Once your server is live and tools are registered, building LLM tool-calling agents with Laravel Prism covers the other half: orchestrating multi-step agents that call your MCP tools in sequence. For the full picture of where MCP fits in Laravel's AI stack, the complete guide to the Laravel AI SDK is the logical next read.
FAQ#
Why should I expose my app as an MCP server instead of building a custom REST API?
REST APIs require clients to know your endpoints and parameter shapes. MCP tools are self-describing: AI clients read your #[Description] attributes and decide how and when to call them. This works for both OpenAI and Anthropic without rewriting anything. You don't replace REST,both sit alongside each other for different clients.
How does tool description quality affect AI model behavior?
Tool descriptions drive whether the LLM calls your tool at all. "Gets invoice data" is too vague,the model might skip it. "Returns invoices matching a customer name or status filter, limited to 20 results with invoice ID, amount, status, and due date" is specific enough that the model knows exactly when to use it. Vague descriptions = skipped tools. Clear descriptions = reliable tool calling.
What happens if my MCP tool throws an exception?
By default, Prism converts the exception to a string and sends it back to the LLM, which can adapt and retry.

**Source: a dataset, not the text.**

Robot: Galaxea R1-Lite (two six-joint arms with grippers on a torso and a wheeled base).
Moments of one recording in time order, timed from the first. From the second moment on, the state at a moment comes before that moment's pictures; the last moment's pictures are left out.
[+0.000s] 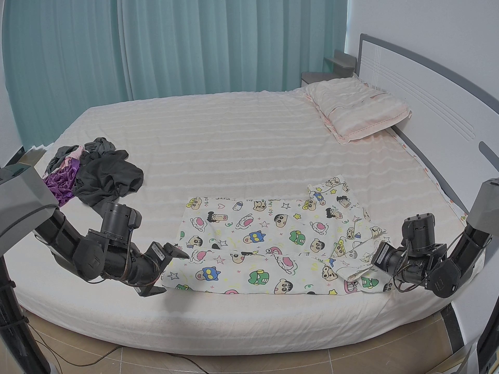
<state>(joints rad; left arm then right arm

If you call ->withoutToolErrorHandling(), the exception propagates,useful in testing, dangerous in production. For production agents, let Prism handle errors gracefully so the LLM can decide the next step.
Can I add an outputSchema() method to my MCP tool to validate response structure?
Yes,adding outputSchema() gives AI clients a machine-readable contract for what your tool returns. Without it, models sometimes hallucinate field names. It's optional but recommended for any tool returning complex JSON data. The schema prevents the LLM from misinterpreting your response structure.